Sunday, September 14, 2014

Honfleur and Juno Beach

Left Bois en Ardres for the last time this morning and took the A16 all the way to Abbeville where we switched to the A28 to St. Saens, then the A29 to Le Havre, over the bridge and down to Honfleur.  One of the few places in Northern France unbombed by the Allies or the Nazis, it boasts skinny old houses, lovely harbours and a zillion restaurants, all busy on Sunday.  Nonetheless, we found seats at Le Petit Bistro, and had a lovely Toast de Chevre (they don't say "roti" here) salad, followed by fresh Moules en Creme and a Crepe Maison Sucre.  Our precarious parking time was up, so we pressed on, resolving to return on a weekday.
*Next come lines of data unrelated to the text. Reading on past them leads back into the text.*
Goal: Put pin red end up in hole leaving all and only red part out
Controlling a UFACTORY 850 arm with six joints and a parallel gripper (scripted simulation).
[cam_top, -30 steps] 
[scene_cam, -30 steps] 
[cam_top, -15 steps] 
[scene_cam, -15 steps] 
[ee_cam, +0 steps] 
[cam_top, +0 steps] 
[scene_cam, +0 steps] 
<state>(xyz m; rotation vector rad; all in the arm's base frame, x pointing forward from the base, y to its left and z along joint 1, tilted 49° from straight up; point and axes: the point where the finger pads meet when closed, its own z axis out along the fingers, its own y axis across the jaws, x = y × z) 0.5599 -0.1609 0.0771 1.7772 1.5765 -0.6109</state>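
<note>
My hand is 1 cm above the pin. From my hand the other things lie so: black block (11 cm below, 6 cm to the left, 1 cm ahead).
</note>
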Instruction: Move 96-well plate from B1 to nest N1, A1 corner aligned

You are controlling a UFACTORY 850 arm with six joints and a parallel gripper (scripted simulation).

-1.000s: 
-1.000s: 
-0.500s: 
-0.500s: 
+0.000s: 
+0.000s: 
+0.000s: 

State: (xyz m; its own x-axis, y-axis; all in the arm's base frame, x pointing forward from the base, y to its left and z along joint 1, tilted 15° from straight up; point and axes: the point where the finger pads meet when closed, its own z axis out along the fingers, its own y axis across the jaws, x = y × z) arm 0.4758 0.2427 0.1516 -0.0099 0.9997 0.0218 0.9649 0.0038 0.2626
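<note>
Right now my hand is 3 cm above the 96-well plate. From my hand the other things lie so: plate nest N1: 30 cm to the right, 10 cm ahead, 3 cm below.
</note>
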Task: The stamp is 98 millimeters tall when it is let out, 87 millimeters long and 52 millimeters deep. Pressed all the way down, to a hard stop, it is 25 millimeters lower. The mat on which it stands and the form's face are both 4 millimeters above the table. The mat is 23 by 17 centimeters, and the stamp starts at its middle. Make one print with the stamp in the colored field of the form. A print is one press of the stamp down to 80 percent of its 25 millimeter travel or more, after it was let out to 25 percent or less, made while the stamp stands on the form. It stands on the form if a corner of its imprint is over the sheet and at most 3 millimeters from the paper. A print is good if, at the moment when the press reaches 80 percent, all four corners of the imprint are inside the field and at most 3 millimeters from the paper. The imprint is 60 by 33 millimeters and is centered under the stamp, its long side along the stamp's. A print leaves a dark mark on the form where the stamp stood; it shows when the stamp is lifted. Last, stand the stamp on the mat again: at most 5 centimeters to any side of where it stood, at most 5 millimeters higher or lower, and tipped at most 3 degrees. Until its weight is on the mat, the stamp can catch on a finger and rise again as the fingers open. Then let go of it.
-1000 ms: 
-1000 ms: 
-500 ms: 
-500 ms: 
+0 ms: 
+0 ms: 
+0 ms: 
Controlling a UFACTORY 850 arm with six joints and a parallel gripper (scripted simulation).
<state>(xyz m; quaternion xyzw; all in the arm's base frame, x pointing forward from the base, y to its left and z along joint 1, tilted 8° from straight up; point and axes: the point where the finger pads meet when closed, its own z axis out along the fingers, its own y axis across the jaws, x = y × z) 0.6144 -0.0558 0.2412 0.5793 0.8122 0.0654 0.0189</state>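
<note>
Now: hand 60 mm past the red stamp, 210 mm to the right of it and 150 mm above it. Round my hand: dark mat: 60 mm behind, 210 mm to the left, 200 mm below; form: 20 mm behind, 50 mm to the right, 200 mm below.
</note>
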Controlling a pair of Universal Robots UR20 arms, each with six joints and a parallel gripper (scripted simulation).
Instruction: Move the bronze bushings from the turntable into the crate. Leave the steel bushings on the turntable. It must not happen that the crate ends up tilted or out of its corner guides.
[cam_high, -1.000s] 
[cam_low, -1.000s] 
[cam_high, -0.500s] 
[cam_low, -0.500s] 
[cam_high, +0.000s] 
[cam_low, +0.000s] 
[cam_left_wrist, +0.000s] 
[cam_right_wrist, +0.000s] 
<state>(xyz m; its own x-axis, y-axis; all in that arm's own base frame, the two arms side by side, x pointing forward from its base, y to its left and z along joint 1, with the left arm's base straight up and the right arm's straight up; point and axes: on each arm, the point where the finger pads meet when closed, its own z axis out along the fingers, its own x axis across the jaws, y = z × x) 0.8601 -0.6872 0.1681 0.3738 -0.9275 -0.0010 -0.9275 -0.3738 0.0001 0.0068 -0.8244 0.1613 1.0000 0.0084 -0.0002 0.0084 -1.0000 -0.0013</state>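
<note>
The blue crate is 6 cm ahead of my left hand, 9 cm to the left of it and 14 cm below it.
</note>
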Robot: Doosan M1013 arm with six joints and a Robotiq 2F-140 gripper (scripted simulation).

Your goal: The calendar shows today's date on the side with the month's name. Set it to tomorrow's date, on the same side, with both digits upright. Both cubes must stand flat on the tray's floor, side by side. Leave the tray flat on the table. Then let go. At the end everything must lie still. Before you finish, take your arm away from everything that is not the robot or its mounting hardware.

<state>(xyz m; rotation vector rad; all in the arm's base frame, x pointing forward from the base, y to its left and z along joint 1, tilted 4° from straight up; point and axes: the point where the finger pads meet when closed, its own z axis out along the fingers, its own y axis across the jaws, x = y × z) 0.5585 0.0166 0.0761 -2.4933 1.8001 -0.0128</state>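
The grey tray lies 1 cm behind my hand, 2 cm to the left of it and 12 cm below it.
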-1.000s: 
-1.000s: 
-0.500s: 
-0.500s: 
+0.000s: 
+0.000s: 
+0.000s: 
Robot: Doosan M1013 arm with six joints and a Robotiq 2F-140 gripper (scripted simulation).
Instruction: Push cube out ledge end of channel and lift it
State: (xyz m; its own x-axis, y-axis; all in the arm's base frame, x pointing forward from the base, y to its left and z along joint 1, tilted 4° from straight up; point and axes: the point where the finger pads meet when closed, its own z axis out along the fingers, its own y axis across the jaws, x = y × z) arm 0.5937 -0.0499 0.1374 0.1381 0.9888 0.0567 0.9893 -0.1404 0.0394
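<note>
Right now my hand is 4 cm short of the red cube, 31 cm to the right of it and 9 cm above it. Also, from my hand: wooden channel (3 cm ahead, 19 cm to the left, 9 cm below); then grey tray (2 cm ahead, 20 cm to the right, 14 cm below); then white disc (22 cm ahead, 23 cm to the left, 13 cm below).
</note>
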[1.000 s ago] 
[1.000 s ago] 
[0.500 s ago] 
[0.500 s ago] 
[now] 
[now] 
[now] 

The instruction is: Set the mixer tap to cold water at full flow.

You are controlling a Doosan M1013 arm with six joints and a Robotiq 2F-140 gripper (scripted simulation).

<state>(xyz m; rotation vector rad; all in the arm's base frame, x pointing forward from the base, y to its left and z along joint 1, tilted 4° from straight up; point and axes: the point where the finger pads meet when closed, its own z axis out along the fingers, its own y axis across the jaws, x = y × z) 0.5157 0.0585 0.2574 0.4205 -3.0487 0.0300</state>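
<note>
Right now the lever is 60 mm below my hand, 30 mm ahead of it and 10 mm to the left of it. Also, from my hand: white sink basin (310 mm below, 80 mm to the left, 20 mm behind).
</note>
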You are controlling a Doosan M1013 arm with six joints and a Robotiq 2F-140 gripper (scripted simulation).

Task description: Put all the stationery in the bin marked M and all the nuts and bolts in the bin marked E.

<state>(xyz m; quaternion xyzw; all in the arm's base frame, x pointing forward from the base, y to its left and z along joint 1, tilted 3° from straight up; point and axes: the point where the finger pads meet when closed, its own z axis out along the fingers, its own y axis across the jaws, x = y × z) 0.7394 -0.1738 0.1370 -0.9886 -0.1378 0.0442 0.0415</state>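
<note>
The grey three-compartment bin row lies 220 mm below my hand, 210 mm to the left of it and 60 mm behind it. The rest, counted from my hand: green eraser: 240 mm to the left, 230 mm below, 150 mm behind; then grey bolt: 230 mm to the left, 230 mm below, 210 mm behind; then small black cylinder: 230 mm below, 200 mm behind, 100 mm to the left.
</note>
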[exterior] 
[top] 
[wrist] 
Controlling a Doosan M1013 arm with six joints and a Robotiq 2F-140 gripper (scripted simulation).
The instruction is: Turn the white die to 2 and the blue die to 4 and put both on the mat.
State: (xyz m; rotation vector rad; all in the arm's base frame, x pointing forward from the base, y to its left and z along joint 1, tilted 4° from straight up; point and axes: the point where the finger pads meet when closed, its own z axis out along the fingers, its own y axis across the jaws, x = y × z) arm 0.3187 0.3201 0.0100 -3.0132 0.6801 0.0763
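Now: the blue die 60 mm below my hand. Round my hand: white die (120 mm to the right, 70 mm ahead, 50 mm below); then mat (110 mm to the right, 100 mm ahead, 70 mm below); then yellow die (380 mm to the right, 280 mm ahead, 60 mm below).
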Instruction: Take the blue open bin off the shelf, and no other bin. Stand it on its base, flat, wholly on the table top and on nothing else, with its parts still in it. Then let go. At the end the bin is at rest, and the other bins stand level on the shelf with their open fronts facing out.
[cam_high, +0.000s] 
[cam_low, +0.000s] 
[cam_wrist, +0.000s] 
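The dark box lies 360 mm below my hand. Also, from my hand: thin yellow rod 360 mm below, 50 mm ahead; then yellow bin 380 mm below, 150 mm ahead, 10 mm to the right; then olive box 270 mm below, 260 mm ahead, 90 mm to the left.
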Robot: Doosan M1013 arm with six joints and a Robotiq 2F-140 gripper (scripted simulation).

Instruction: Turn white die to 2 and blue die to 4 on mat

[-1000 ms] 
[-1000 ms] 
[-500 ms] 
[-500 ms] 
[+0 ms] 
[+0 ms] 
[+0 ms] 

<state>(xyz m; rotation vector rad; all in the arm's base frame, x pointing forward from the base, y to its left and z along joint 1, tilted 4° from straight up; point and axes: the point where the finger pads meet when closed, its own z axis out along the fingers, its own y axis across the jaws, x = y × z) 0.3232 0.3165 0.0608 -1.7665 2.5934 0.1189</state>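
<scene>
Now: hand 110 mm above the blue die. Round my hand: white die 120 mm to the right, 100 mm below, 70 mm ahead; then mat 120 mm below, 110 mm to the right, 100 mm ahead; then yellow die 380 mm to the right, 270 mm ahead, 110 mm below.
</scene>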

Variously and incorrectly located by our map, our road atlas, our guide book, and our GPS unit, the Canadian invasion beach Juno proved a little elusive.  We eventually tracked it down by the simple expedient of finding Sword Beach and driving along the coast until we saw a monument.  The bold monument is on the esplanade, adjacent to Canada House, one of the most photographed houses on the coast.  Still standing after the D-Day invasion, it became an impromptu R&R site for the Canadians.  It is said that the locals were delighted to find that one of the first regiments to liberate them was the French-speaking Regimente de La Chaudiere.  The Canadians pushed inland from here and were the first of the Allies to liberate a major town; Caen.  Paul admitted to being a little choked-up by being on the site and didn't think he could handle the war cemeteries, so we headed off to our final destination a B&B in La Rue which we were delighted to find had a view of Mont St. Michel!

The graceful Pont de Normandie at Le Havre

Our lunch stop in Honfleur.  Bistrot with a "t".

Inner harbour, Honfleur

Reg and her Crepe Maison

Monument, Juno Beach


Canada House, June 6, 1944

Canada House today

Juno Beach.  Note that all the other buildings are new.